* EXERCISE OBJECTIVE *
Below are the records; copy every line in them that holds the string "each".
════════
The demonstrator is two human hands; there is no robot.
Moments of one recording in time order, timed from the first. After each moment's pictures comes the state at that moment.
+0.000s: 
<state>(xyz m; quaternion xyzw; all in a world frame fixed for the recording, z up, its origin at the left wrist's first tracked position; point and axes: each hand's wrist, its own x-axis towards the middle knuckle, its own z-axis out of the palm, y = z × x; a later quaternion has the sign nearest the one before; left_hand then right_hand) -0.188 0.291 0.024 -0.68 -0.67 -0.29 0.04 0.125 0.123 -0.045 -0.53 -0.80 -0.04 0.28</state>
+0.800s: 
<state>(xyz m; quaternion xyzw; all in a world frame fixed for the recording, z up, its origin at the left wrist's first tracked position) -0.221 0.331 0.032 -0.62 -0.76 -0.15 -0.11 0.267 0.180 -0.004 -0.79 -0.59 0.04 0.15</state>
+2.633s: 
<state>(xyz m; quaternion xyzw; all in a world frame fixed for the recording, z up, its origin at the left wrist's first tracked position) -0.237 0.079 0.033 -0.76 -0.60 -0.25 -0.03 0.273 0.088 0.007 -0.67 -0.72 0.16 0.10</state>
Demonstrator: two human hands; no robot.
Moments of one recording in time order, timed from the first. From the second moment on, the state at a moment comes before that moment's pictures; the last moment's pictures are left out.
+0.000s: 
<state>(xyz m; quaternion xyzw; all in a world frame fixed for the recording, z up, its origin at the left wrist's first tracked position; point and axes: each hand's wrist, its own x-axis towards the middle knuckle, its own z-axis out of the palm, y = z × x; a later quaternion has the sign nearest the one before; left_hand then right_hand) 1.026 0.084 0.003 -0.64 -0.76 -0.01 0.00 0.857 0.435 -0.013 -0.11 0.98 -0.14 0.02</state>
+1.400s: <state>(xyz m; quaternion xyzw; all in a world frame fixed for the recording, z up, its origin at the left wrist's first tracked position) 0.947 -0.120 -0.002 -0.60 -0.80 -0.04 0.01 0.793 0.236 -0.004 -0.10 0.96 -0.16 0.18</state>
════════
* YOUR SOLUTION *
Moments of one recording in time order, timed from the first. After each moment's pictures comes the state at that moment.
<state>(xyz m; quaternion xyzw; all in a world frame fixed for the recording, z up, its origin at the left wrist's first tracked position; point and axes: each hand's wrist, its own x-axis towards the middle knuckle, its own z-axis out of the palm, y = z × x; a later quaternion has the sign nearest the one before; left_hand then right_hand) -0.188 0.291 0.024 -0.68 -0.67 -0.29 0.04 0.125 0.123 -0.045 -0.53 -0.80 -0.04 0.28</state>
<state>(xyz m; quaternion xyzw; all in a world frame fixed for the recording, z up, its origin at the left wrist's first tracked position; point and axes: each hand's wrist, its own x-axis towards the middle knuckle, its own z-axis out of the palm, y = z × x; a later quaternion has the sign nearest the one before; left_hand then right_hand) 1.026 0.084 0.003 -0.64 -0.76 -0.01 0.00 0.857 0.435 -0.013 -0.11 0.98 -0.14 0.02</state>

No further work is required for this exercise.